What is required – Please return exactly the lines from the beginning of the listing up to and including the line with "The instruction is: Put", with no pictures.

= Beginning of Section =

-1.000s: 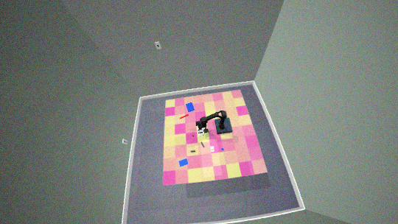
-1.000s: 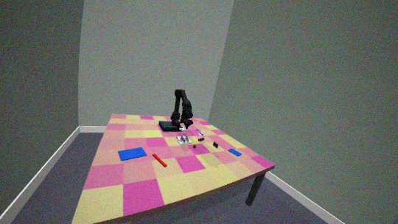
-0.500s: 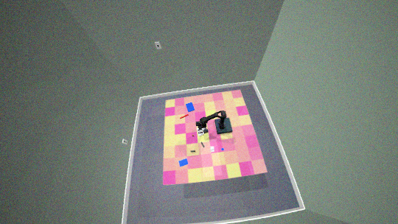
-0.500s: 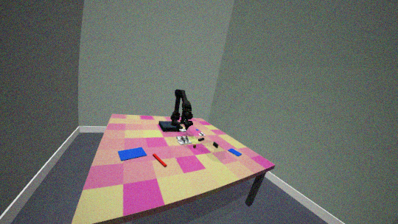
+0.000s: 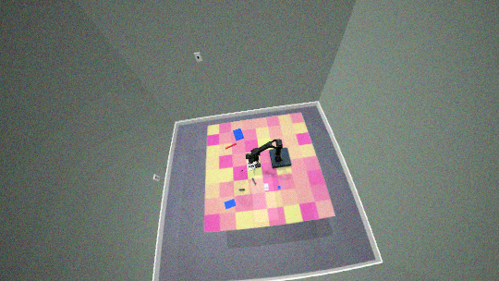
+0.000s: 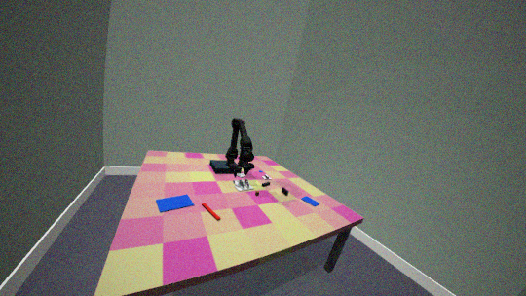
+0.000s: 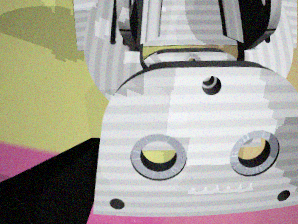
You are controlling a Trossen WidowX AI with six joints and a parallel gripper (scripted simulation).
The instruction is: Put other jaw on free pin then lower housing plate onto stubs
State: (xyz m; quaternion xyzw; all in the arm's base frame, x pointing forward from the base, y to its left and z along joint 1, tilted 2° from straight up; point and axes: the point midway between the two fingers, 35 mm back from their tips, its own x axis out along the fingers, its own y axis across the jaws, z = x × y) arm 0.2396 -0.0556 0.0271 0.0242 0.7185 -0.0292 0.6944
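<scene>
The grey jaw lies 30 mm below my gripper tip, 20 mm to the right of it and 20 mm ahead of it. From my gripper tip the other things lie so: red stick (320 mm to the right, 230 mm ahead, 40 mm below); white housing plate (20 mm above, 10 mm ahead).
</scene>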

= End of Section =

Final answer –
-1.000s: 
-1.000s: 
-0.500s: 
-0.500s: 
+0.000s: 
+0.000s: 
+0.000s: 
You are controlling a Trossen WidowX AI with six joints and a parallel gripper (scripted simulation).
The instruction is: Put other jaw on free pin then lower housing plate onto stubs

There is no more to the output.